National Flash Fiction Day and starting afresh
It was yesterday, but don't let that worry you because FlashFlood posted new stories every ten minutes so plenty of people are no doubt still catching up on their free reading. One of those stories was my own Guilt by Association (known in these parts as 'Are you still with Malcolm? No, we none of us are, are we'. Titles don't always seem to stick to stories, but that's a subject for another day) which obviously I recommend you wander along and read.
I haven't been submitting stories much this year, so it was great to see something of mine out there. Earlier in the year I was concentrating on the storytelling for York Festival of Ideas, now I'm working on a monologue for Ilkley Writers' event at the Ilkley Literature Festival fringe. In between that I've finally finished the first draft of a crime story I've been picking at for a couple of years (which needs much more work before it goes anywhere), and I'm trying to finish a story I started last year when I was doing a creative writing MOOC. The novella about a teenager searching for a half-sibling who may or may not exist has been put on hold for a while.

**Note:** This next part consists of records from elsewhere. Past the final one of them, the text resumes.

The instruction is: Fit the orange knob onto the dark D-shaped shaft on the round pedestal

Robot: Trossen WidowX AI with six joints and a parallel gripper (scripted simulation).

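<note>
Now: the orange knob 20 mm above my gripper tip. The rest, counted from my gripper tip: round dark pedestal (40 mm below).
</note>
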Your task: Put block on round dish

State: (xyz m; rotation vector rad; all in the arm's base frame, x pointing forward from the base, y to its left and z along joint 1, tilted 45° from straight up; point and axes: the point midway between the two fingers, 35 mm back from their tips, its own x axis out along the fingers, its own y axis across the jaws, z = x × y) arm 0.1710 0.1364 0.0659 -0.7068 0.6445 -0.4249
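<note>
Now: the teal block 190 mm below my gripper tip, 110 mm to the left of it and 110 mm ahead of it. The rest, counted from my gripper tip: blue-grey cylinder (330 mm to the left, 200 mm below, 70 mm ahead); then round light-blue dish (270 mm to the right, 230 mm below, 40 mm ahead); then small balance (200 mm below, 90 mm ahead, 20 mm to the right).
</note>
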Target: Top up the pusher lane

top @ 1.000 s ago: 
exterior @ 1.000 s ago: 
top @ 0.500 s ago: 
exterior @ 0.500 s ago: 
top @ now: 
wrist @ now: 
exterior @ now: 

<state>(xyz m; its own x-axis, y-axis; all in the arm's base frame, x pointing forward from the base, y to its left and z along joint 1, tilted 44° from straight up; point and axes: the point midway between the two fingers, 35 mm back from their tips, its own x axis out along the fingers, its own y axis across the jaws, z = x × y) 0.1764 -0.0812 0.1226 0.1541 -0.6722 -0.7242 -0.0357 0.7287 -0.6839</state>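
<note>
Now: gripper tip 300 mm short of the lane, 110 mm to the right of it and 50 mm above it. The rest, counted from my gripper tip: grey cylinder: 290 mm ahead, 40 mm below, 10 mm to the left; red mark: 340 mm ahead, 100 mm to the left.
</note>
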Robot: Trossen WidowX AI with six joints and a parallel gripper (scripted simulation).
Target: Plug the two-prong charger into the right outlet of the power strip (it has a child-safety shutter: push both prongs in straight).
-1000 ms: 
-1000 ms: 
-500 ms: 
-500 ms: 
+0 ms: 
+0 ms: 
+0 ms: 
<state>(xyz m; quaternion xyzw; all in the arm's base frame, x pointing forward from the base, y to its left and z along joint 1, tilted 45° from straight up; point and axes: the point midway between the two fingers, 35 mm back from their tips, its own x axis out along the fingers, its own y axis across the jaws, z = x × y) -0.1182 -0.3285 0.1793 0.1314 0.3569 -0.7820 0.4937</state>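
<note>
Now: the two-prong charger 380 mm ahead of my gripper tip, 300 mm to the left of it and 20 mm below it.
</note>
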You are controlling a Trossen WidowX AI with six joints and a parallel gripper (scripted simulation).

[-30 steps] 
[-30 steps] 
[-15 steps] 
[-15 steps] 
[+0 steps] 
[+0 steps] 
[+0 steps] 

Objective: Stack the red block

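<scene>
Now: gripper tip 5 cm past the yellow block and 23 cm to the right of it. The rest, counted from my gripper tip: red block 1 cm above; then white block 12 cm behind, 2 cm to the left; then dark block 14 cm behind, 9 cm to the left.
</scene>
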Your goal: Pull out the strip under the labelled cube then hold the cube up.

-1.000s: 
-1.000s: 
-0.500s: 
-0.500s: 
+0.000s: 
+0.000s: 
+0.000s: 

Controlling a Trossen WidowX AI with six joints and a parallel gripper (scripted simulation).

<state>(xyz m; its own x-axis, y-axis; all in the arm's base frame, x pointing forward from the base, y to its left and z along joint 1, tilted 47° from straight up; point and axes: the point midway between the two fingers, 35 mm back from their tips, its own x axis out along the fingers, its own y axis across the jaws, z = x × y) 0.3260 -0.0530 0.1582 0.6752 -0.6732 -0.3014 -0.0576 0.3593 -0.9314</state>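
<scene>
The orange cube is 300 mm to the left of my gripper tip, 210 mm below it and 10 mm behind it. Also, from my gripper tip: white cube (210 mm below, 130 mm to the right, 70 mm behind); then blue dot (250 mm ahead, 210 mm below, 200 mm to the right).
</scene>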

Consequently it feels a bit weird to start a new story from scratch, I haven't done that for ages. I mean not deliberately constrained flash or hint fiction, but a full-blown short story that has a couple of thousand words or more to play out and do its thing. I've spent a couple of hours (more, probably) this weekend looking through my bits and pieces file, the place I write down every stray line, wild idea and resonant character name, where all my 5 minute free-writing gets copied in case it's holding a partially-obscured gem. I was agonising over what to use, so many possibilities (though this is for a non-genre short story competition and lots of my ideas are SF or crime) so I read a few out to OneMonkey and got shrugs or Not really my kind of thing but..., until one I wasn't sure about but felt it had potential. Yes, write that one he said. But write it well.